_Your task_
The records that follow must be reproduced in full, with every picture excluded.

*** Opening of Data to use ***

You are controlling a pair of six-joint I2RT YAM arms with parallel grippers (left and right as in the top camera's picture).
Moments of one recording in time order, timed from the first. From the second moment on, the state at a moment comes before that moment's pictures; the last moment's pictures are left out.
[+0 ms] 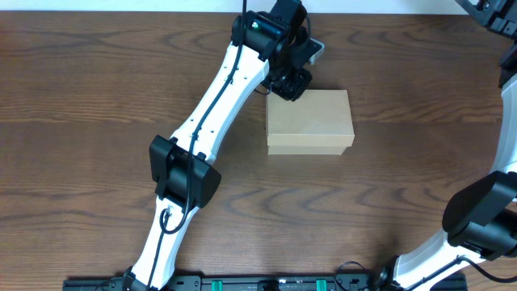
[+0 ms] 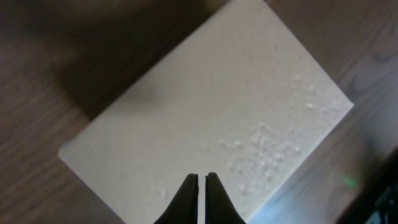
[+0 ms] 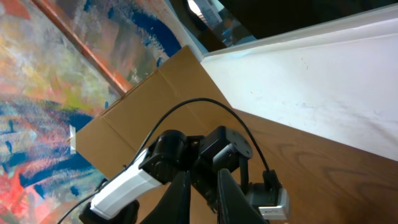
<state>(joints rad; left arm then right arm) -0.56 2.37 2.53 -1.44 0.36 0.12 -0.40 1.88 1.82 1.46 -1.55 2.04</state>
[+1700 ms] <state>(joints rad) -0.64 2.36 2.31 -1.38 0.43 0.09 -0.45 1.88 1.82 1.45 -1.55 2.04</state>
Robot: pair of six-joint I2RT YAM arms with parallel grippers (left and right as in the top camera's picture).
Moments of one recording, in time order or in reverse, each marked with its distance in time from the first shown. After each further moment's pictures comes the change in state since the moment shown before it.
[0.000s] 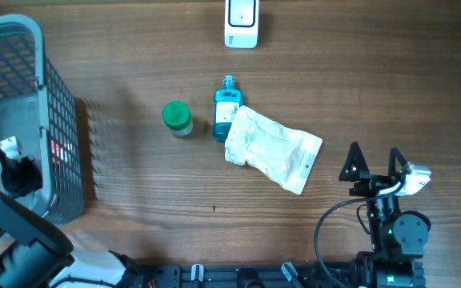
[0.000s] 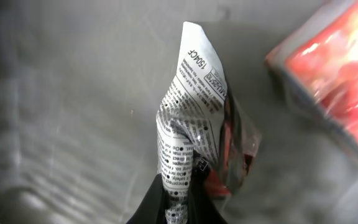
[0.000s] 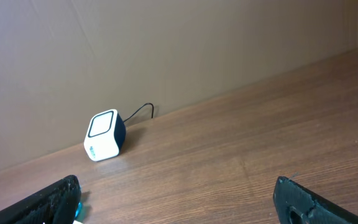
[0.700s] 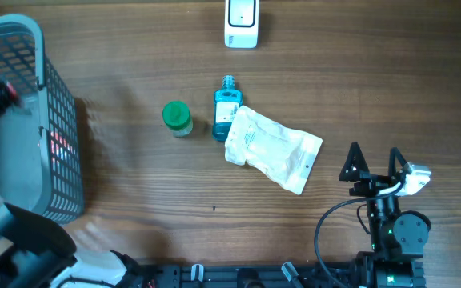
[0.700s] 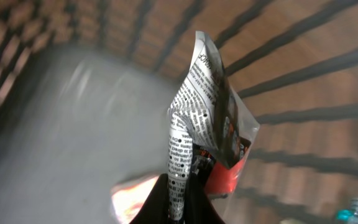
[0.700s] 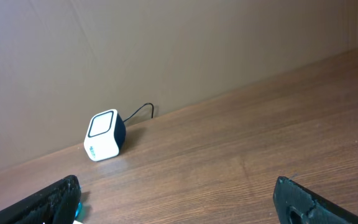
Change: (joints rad) left arm -0.059 -0.013 0.465 -0.032 0.505 -0.296; right arm 0.000 0.000 0.000 0.000 0.000 0.000
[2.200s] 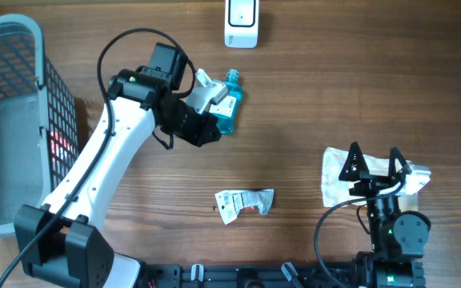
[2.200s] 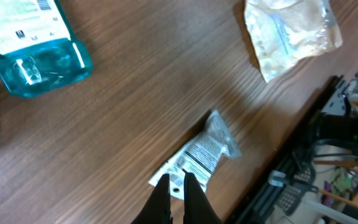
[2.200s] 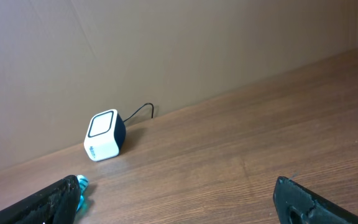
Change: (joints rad) left arm -1.059 -0.081 -0.217 -0.219 0.130 0.212; right arm 0.000 0.000 0.000 0.000 0.000 0.000
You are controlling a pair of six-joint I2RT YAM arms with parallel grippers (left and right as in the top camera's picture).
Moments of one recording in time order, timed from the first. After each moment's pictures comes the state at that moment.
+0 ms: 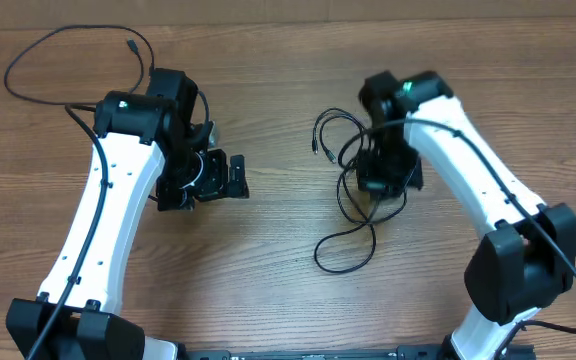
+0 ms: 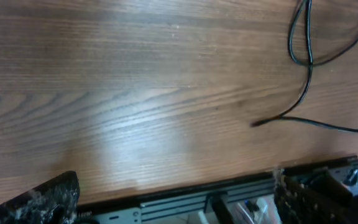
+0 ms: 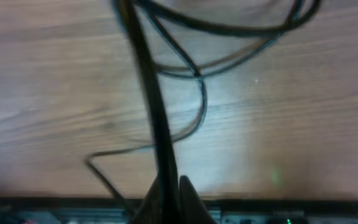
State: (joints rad) left arm -0.18 1.61 1.54 -1.50 0.30 -0.26; right arm 0.37 1.88 1.68 -1.55 -0.17 0.44
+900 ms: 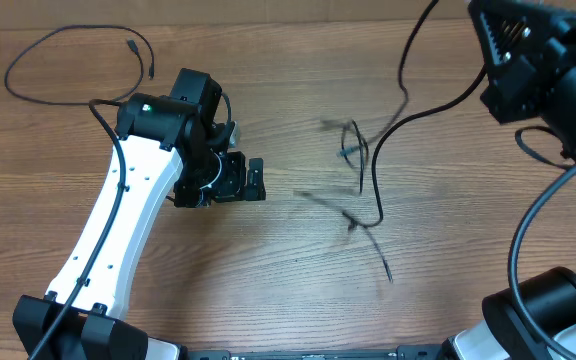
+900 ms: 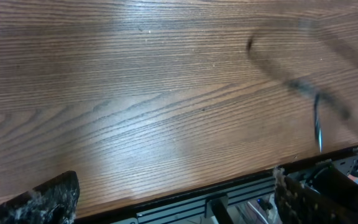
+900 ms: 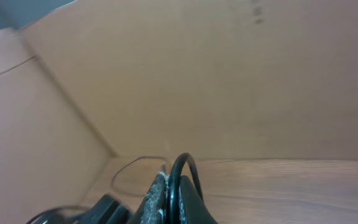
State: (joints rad) left arm -0.27 1.61 1.54 -1.45 0.30 -0.26; right arm 0.37 1.75 3.12 -1.53 -0.06 0.42
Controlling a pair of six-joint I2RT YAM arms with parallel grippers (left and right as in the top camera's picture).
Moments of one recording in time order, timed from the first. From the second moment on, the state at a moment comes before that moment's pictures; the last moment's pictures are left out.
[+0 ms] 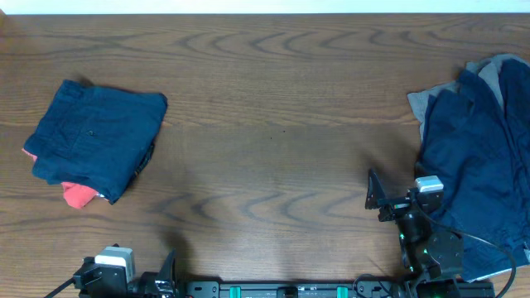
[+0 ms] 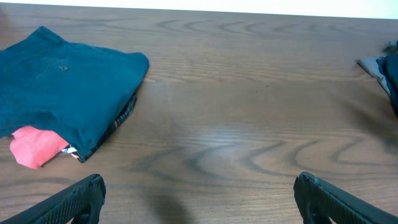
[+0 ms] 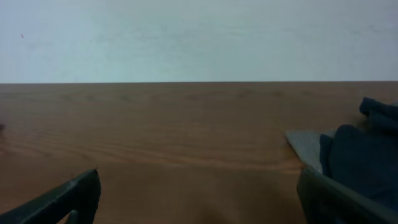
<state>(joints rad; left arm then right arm) -0.10 0.17 1.08 -1.41 0.07 -0.09 0.14 0.01 0.01 -0.07 -0.03 0.10</state>
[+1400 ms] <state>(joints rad) -0.12 0.17 1.08 -1.41 0.07 -0.09 0.14 0.01 0.01 -0.07 -0.03 0.09</state>
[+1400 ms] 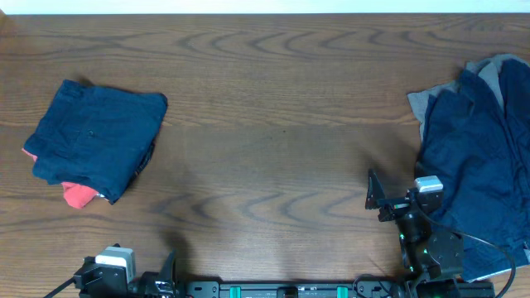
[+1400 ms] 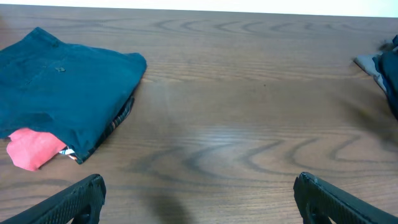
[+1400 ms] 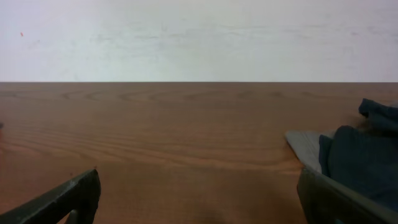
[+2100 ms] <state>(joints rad) 0.14 0.16 0.78 -1.04 0.05 -0.08 0.14 0.01 0.01 -0.07 -0.03 0.09</state>
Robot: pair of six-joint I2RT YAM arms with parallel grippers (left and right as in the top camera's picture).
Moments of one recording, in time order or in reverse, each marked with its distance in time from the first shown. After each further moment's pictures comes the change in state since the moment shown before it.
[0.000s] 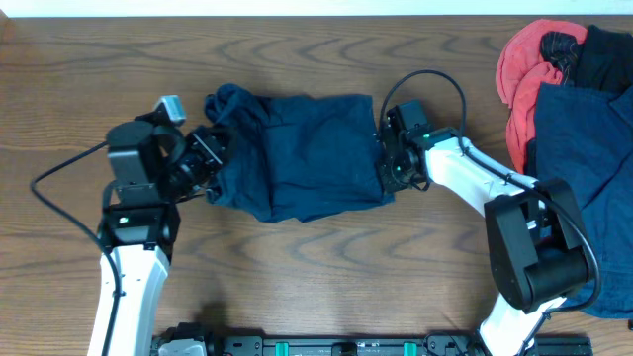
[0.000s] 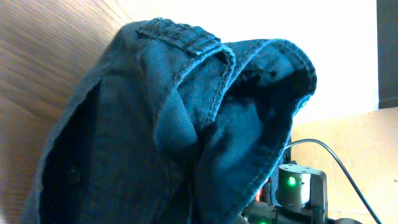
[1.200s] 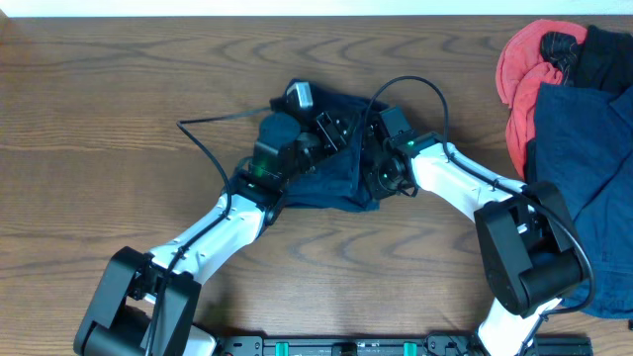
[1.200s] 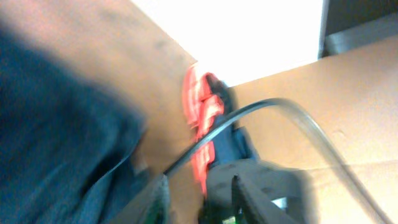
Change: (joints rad) left arm -0.525 0.468 0.002 0.797 -0.212 -0.297; right arm 0.066 -0.006 0.000 -0.032 -0.008 0.032
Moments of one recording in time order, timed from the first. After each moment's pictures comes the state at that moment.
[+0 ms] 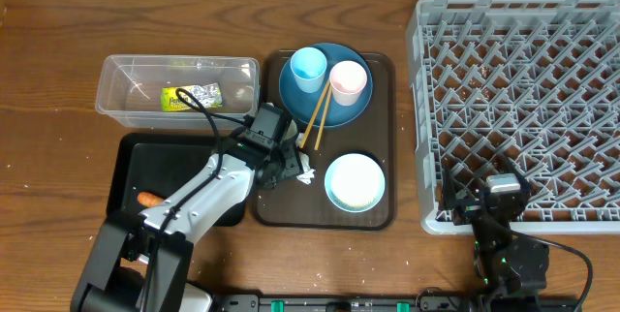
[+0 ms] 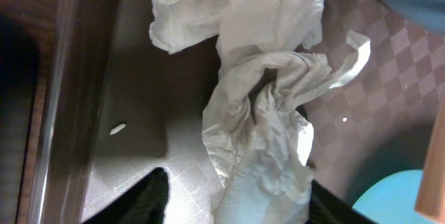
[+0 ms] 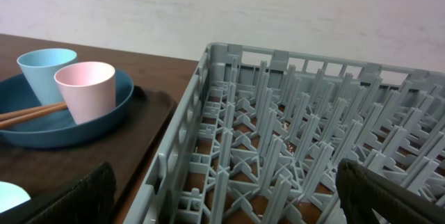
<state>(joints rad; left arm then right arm) -0.44 1.57 0.80 -0.44 0.09 -0.72 0.09 0.02 0.01 -0.07 -0.02 -0.08</state>
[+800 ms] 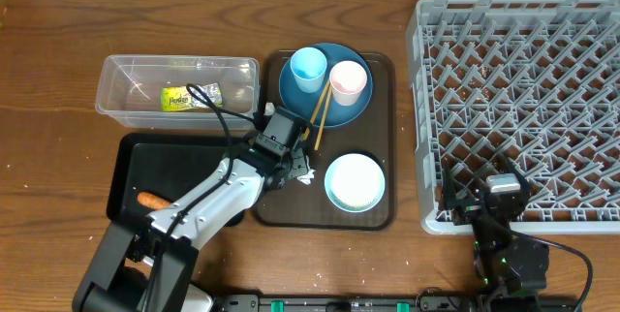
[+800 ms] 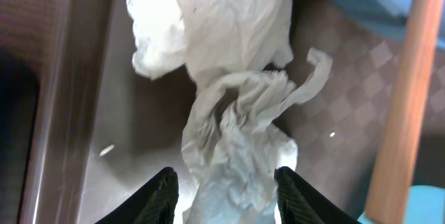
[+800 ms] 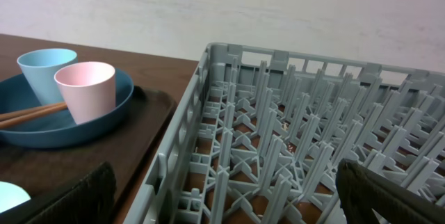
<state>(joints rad) -0.51 1.57 0.79 -0.38 -0.04 -0.72 0.09 0.02 0.01 -0.07 -0.02 -0.08</state>
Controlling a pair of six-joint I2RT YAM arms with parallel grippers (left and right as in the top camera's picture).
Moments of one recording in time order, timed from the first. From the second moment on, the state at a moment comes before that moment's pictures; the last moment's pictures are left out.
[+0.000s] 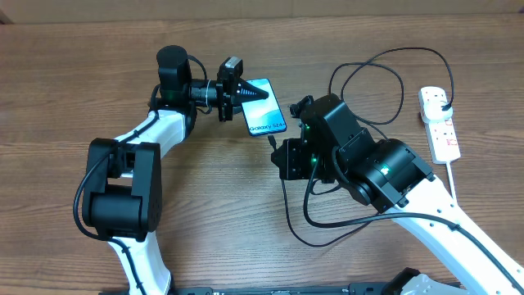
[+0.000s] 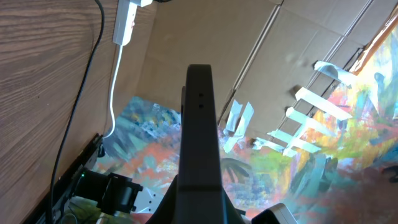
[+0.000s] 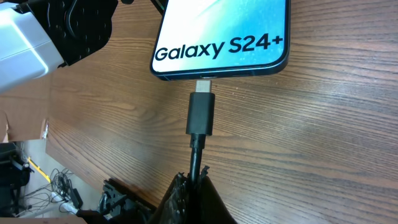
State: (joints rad) left arm -0.13 2.04 1.21 0.63 1.53 -1.74; right arm 0.69 1.34 1.35 -0.91 -0.24 0.67
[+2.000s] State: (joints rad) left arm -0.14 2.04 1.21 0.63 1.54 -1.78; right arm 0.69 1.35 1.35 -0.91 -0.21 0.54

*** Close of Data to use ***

_Exercise output_
You are controlling a pair of six-joint I2RT YAM arms with parallel grippers (left and right as in the top camera's picture).
Moments of one recording in time order, timed from the first. From the second moment on, the state at a moment comes before that moment's pictures; the last moment's pictures are left out.
[+0 ms] 
[+0 ms] 
[+0 ms] 
<state>(joints rad; left arm then right arm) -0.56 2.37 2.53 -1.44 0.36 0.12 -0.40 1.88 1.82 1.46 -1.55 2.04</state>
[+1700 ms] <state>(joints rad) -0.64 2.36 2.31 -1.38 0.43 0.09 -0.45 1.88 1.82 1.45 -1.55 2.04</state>
Robot: pair of six-joint I2RT YAM arms with parallel grippers (left and right as in the top camera's picture).
Moments of one recording, in time order or in reverse, each marked with its distance in time from the first shown. After each further moment's pictures comes the change in state since the moment shown before it.
[0.000s] 
[0.000s] 
[0.000s] 
[0.700s] 
[0.700s] 
[0.700s] 
Change: (joints rad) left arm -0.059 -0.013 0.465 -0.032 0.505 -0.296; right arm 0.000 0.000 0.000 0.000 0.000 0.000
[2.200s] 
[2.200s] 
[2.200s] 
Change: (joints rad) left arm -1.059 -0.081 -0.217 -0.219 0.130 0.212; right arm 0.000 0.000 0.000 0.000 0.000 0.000
You are controlling a pair of six-joint I2RT YAM arms with parallel grippers (left and right as in the top camera's picture).
Moments of one recording in time order, timed from the first. After each moment's pictures comes the state at that moment.
+0 ms: 
+0 ms: 
+0 ms: 
State: (joints rad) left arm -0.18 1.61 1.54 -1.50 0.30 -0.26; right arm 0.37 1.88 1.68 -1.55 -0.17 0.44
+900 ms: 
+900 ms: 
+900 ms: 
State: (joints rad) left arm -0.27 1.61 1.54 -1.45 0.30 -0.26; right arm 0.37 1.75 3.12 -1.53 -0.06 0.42
Controlling a pair of six-joint I2RT YAM arms with parallel grippers (left and right as in the top camera's picture).
Moments of one recording in time order, timed from the first. From the second moment on, the state at a moment comes before that moment's pictures; the last moment's pictures are left out.
[+0 ms] 
[+0 ms] 
[+0 ms] 
<state>(joints rad; left arm then right arm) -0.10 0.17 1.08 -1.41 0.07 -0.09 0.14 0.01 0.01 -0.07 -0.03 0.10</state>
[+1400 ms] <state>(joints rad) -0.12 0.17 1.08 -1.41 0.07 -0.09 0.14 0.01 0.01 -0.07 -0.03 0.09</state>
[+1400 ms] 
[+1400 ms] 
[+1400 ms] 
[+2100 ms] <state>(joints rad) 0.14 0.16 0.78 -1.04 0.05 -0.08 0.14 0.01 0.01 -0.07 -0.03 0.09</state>
Robot: pair of six-joint I2RT YAM arms with parallel grippers (left and right as in the top camera's picture).
Moments of one recording, in time order or in reverse, each marked with its distance in time from the first shown. After each further moment's pictures comes the change in state since the moment shown before it.
[0.000s] 
[0.000s] 
[1.200s] 
[1.200s] 
Change: (joints rad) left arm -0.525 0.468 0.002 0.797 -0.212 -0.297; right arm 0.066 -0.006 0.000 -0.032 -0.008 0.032
Moments of one recording in time order, timed from the first. After each moment's pictures comes the state at that moment.
[+0 ms] 
[+0 ms] 
[+0 ms] 
<state>(joints rad; left arm then right arm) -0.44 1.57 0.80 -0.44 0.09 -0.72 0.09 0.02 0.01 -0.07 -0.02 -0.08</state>
[+800 ms] 
[+800 ms] 
[+800 ms] 
<state>(joints rad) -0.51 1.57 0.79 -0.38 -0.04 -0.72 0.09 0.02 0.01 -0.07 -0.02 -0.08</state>
Controlling a pair of six-joint I2RT YAM arms with parallel grippers (left and right as in the top camera's picture).
Moments of one recording in time order, timed from the first. From the second moment on, the state at a moment comes before that moment's pictures; the last moment's pictures are left out.
[+0.000s] 
[+0.000s] 
[+0.000s] 
State: (joints rad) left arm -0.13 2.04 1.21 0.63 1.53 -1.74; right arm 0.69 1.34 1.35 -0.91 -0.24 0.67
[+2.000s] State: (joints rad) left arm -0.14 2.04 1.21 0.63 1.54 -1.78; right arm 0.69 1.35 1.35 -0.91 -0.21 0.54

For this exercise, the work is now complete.